# Task brief
Starting at the line with "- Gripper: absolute" and going on through the line with "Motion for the", reproduce each line in the records below exactly and nothing more.

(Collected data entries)

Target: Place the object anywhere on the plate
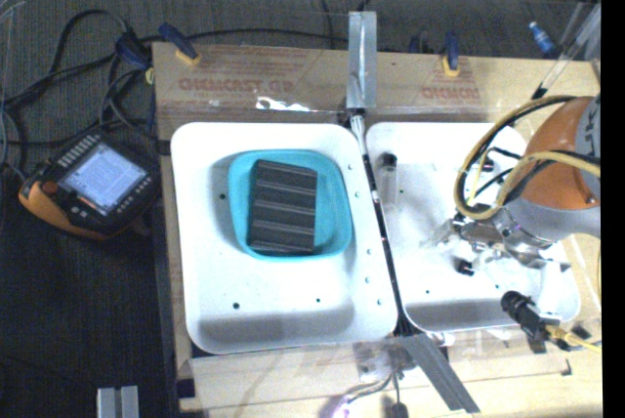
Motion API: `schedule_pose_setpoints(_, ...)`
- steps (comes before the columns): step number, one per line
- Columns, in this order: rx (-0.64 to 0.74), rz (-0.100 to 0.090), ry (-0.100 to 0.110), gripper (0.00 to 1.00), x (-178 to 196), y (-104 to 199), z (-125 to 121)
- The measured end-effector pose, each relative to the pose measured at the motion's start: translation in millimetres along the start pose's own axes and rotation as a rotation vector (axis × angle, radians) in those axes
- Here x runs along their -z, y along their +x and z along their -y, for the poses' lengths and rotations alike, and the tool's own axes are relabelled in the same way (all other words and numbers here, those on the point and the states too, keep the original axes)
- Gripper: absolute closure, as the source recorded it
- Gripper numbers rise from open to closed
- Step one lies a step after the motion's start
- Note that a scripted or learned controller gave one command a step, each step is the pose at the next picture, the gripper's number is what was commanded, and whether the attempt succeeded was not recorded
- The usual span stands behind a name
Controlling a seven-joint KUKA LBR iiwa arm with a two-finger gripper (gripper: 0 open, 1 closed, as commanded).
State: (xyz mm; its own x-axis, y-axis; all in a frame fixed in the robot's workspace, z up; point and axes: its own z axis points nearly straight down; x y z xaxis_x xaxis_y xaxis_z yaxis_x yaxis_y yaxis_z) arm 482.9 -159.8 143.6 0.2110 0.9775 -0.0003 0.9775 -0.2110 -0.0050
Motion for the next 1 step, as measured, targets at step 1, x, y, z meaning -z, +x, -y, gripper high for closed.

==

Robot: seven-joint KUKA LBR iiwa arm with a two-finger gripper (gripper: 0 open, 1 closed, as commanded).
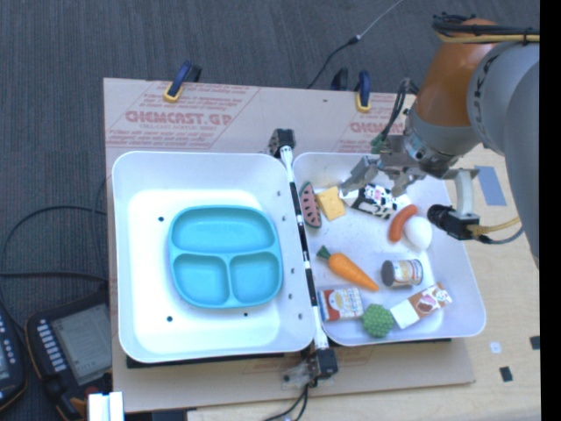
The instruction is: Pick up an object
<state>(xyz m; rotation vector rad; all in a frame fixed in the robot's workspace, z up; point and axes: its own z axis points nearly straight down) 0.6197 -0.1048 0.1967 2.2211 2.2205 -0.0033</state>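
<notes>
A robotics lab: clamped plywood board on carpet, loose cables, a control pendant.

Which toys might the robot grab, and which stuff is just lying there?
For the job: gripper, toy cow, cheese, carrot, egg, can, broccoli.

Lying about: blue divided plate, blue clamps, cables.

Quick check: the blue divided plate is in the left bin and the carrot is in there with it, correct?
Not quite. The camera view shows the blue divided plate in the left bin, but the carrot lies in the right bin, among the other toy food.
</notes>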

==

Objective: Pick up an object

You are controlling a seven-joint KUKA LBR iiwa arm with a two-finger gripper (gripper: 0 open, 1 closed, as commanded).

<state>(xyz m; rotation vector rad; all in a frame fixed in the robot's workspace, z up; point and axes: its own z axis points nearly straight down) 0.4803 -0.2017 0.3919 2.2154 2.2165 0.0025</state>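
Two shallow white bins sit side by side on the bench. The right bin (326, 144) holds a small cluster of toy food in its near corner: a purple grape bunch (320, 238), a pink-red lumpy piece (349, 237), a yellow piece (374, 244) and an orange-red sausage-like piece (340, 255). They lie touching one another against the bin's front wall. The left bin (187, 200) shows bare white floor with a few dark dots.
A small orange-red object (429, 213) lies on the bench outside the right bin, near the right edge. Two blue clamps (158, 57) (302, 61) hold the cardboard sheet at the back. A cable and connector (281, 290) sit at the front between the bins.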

# Result of the task
- Gripper: absolute closure, as the source recorded it
- Gripper numbers rise from open to closed
- Step one lies a step after the motion's start
- Note that a scripted or learned controller gave one command a step, each step is the pose at the next picture, the gripper's number is what was commanded, and whether the attempt succeeded was not recorded
- The usual span stands behind a name
Controlling a seven-joint KUKA LBR iiwa arm with a two-finger gripper (gripper: 0 open, 1 closed, as commanded).
State: (xyz mm; its own x-axis, y-axis; all in a frame fixed in the robot's workspace, z up; point and axes: its own z axis points nearly straight down; x y z xaxis_x xaxis_y xaxis_z yaxis_x yaxis_y yaxis_z) arm 482.9 -159.8 143.6 0.2110 0.9775 -0.0003 0.9775 -0.2110 -0.0050
Motion for the next 1 step, as measured, targets at step 1, x, y, z meaning -z, +x, -y, gripper high for closed.

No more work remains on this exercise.